**Exercise description**.
For the entries below, count the lines that contain the word "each" and reply with that number only.
======== Records supplied ========
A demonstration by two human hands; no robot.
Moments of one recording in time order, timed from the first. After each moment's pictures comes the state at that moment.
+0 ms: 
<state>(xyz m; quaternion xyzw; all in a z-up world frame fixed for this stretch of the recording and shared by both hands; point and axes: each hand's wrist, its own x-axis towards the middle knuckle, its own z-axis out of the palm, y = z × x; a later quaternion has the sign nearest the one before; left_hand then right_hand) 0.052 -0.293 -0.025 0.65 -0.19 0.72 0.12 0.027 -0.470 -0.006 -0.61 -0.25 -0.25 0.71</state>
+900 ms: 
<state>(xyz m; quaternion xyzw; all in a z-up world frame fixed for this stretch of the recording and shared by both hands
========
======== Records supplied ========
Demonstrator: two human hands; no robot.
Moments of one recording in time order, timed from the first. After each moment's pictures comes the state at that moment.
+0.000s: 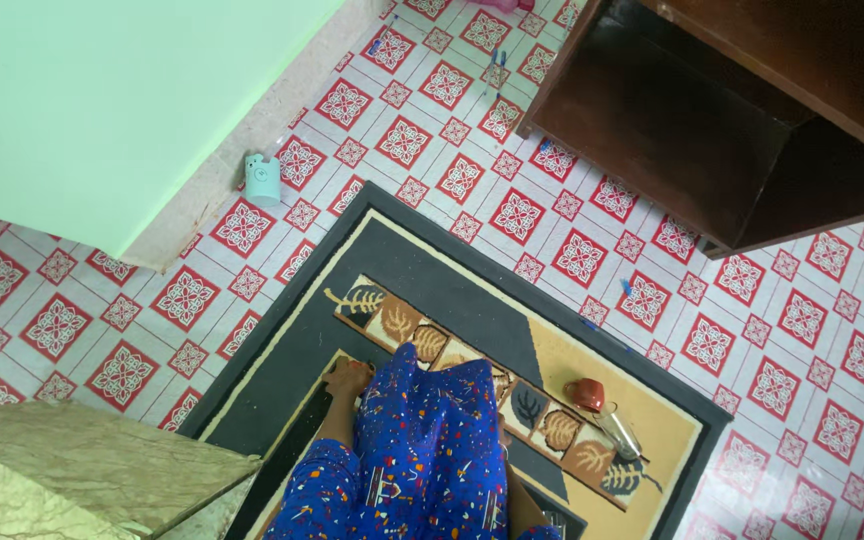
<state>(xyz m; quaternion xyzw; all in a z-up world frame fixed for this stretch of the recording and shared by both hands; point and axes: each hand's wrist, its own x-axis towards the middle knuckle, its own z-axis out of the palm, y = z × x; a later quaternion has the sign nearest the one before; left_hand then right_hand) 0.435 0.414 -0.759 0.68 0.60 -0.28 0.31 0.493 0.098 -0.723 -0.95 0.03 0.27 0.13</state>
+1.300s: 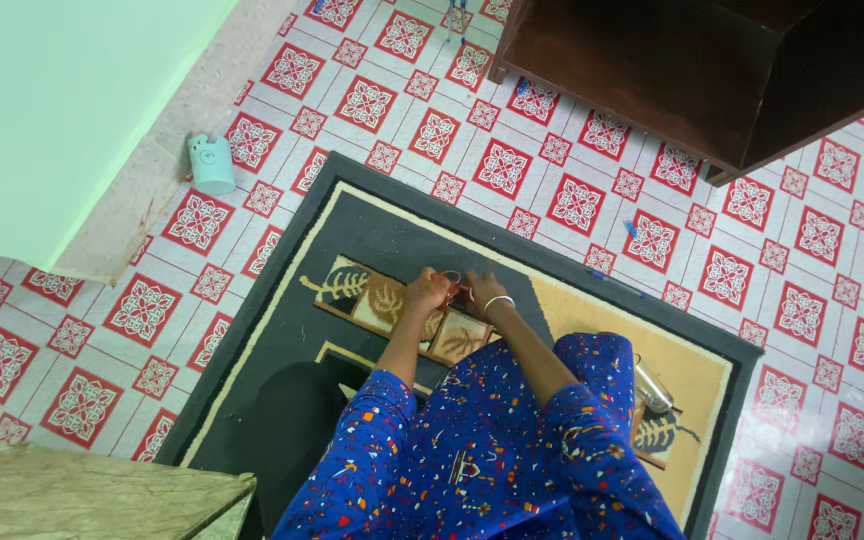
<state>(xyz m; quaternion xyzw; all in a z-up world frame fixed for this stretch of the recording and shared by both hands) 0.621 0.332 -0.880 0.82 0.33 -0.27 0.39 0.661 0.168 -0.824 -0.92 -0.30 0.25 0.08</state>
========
**Finished task**.
4